Work task:
Although the entries contain pictures, your copy should hold only their exact text.

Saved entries
######

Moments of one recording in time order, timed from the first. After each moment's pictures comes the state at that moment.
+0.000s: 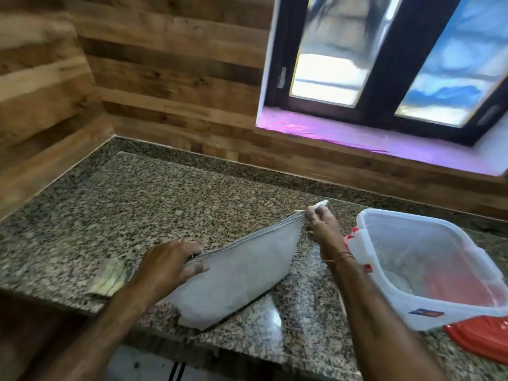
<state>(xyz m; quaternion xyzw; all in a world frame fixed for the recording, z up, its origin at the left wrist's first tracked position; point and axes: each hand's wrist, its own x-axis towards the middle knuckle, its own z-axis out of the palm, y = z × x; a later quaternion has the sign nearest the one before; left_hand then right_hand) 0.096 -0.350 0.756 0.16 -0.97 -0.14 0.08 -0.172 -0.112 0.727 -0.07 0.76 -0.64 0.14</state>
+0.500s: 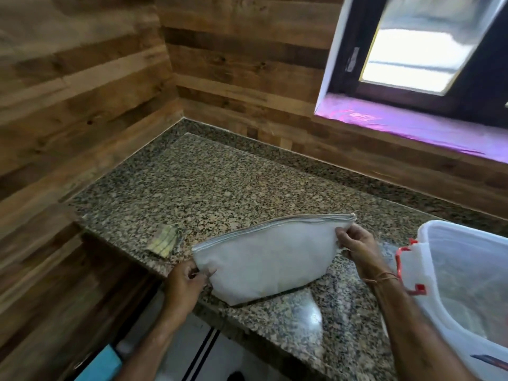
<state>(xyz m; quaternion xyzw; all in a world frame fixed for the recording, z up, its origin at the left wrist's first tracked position) 0.159 -0.304 0.675 0.44 -0.70 -0.52 0.23 -0.179 -0.095 0.678 -0.16 0.69 -0.65 0.27</state>
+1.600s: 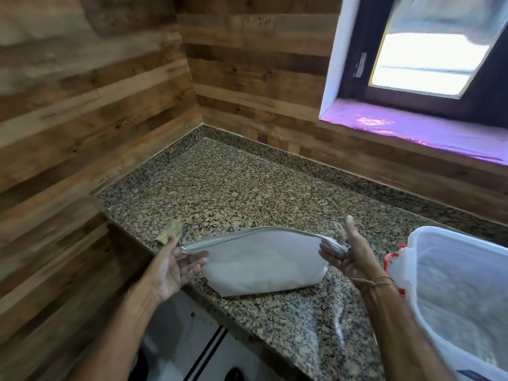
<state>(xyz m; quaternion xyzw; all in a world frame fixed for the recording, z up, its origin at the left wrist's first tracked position) 0.156 -0.297 0.717 0.46 -0.31 -0.79 0.25 -0.187 -0.081 0.697 0.03 0.54 -0.70 0.47</state>
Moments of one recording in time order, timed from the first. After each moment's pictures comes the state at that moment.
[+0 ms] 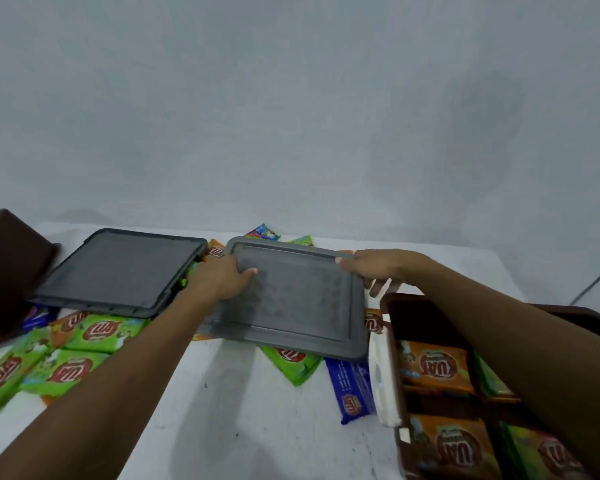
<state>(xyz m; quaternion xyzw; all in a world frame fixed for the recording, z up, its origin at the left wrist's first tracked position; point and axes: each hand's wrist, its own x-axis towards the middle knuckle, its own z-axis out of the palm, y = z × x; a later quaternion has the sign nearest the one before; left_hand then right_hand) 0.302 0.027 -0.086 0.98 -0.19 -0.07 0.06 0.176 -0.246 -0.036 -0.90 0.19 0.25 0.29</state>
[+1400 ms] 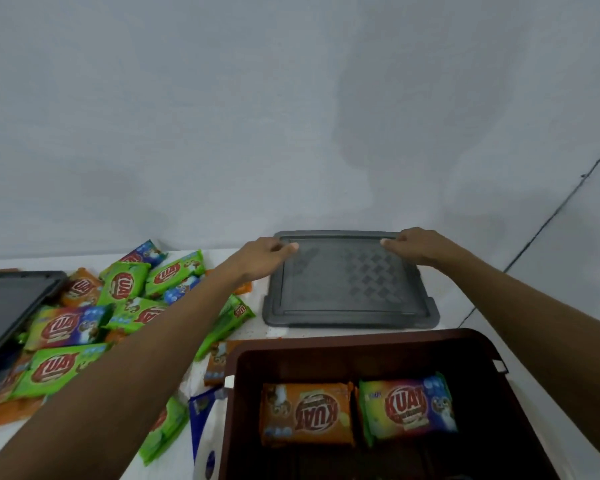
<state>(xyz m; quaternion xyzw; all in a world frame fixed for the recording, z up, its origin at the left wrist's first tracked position) 0.272 -0.251 -0.080 0.89 -0.32 -0.22 0.23 0.122 -0.507 -0.067 -0.90 0.34 0.12 0.23</state>
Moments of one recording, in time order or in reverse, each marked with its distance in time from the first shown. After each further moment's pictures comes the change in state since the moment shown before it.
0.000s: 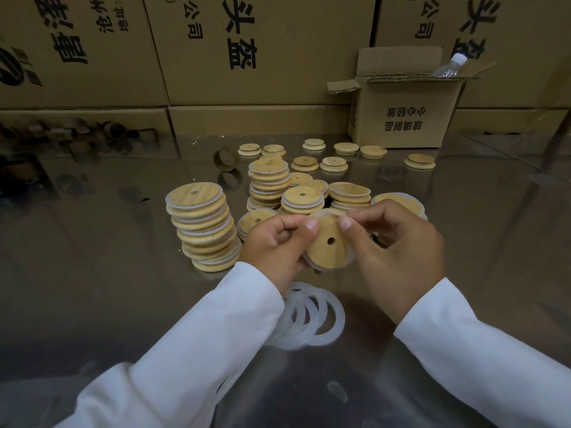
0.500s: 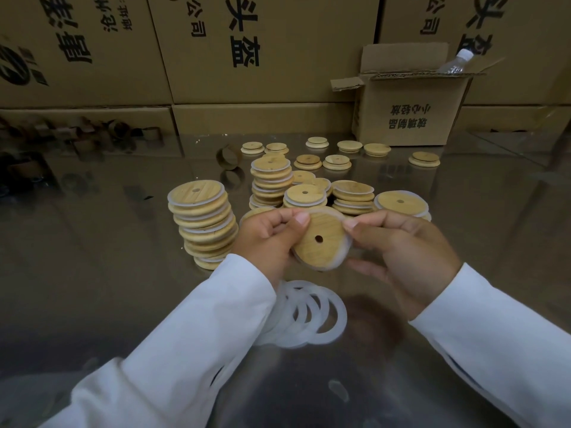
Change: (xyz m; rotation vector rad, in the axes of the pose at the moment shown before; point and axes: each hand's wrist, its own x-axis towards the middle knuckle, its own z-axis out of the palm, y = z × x) left_hand 0.008 -0.001 -0.011 0.037 -0.002 0.020; right_hand 0.009 -0.007 -0.009 0.507 -0.236 0.581
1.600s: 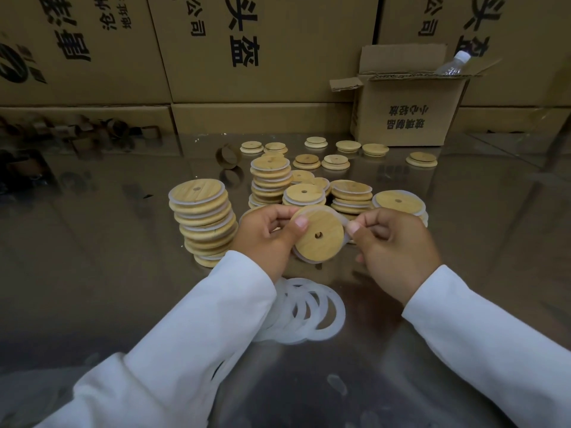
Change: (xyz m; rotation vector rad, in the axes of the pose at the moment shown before) left_hand -0.004 0.011 0.000 0.257 0.046 0.068; right_hand 0.013 0.014 -0.004 -0.550 0.111 -0.273
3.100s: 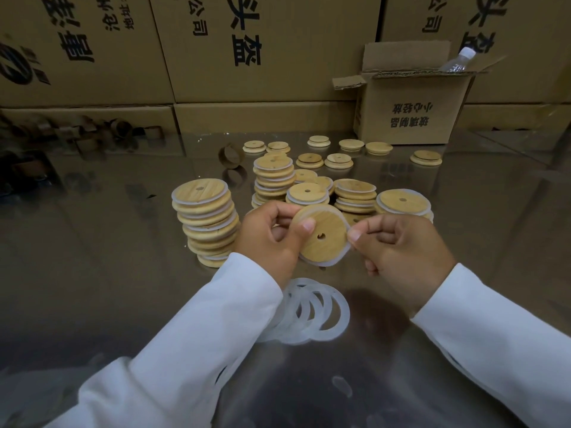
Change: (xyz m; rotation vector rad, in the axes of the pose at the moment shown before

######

Exercise result:
Moments of one recording in time order, timed from the first. After each moment's pictures comes the state at that moment.
+0.000s: 
<state>(xyz m; quaternion xyzw; all in a world frame fixed for the recording, z up, its origin at the left wrist's first tracked position; point and axes: each hand's wrist, its own x-axis towards the middle knuckle, its own z-axis out of the palm, y = z × x; a later quaternion has the sign nearest the one before; left_hand then right_hand) 0.096 -0.350 0.756 0.16 -0.97 -0.14 0.08 -0.172 -0.112 0.727 -0.07 0.76 -0.64 0.14</state>
+0.500s: 
<state>(xyz m; quaternion xyzw; all in a world frame fixed for the recording, z up, its origin at the left wrist's first tracked position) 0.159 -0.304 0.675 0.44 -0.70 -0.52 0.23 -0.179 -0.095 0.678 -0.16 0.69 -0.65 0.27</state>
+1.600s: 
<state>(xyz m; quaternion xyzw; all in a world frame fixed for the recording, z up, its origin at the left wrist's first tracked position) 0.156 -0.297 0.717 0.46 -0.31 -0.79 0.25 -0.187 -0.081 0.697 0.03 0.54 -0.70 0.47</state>
Moments of one recording in time order, timed from the first. After each moment's pictures comes the state at that moment.
[+0 ms] 
<state>(xyz m; quaternion xyzw; all in a world frame fixed for the recording, z up, its origin at the left wrist's first tracked position; point and axes: each hand's wrist, its own x-axis towards the middle knuckle, its own z-axis out of the palm, y = z × x; a later quaternion has the sign nearest the one before; left_hand then right_hand) 0.302 0.027 -0.086 0.98 -0.19 -0.07 0.06 0.176 -0.246 -0.036 -0.90 0.19 0.25 0.29</state>
[+1400 ms] 
<state>(xyz m; quaternion xyzw; all in a world frame fixed for the recording, z up, its origin at the left wrist's first tracked position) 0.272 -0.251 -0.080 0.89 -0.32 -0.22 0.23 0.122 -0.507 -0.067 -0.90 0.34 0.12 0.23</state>
Moments of one recording, in time order or in reverse, each marked with its distance in time from the first shown. After each further moment's pictures comes the change in state since the moment shown before it.
0.000s: 
0.500s: 
Change: (xyz m; rotation vector rad, in the axes of the pose at the moment shown before; point and axes: each hand's wrist, its own x-axis towards the middle knuckle, its own z-axis out of the palm, y = z × x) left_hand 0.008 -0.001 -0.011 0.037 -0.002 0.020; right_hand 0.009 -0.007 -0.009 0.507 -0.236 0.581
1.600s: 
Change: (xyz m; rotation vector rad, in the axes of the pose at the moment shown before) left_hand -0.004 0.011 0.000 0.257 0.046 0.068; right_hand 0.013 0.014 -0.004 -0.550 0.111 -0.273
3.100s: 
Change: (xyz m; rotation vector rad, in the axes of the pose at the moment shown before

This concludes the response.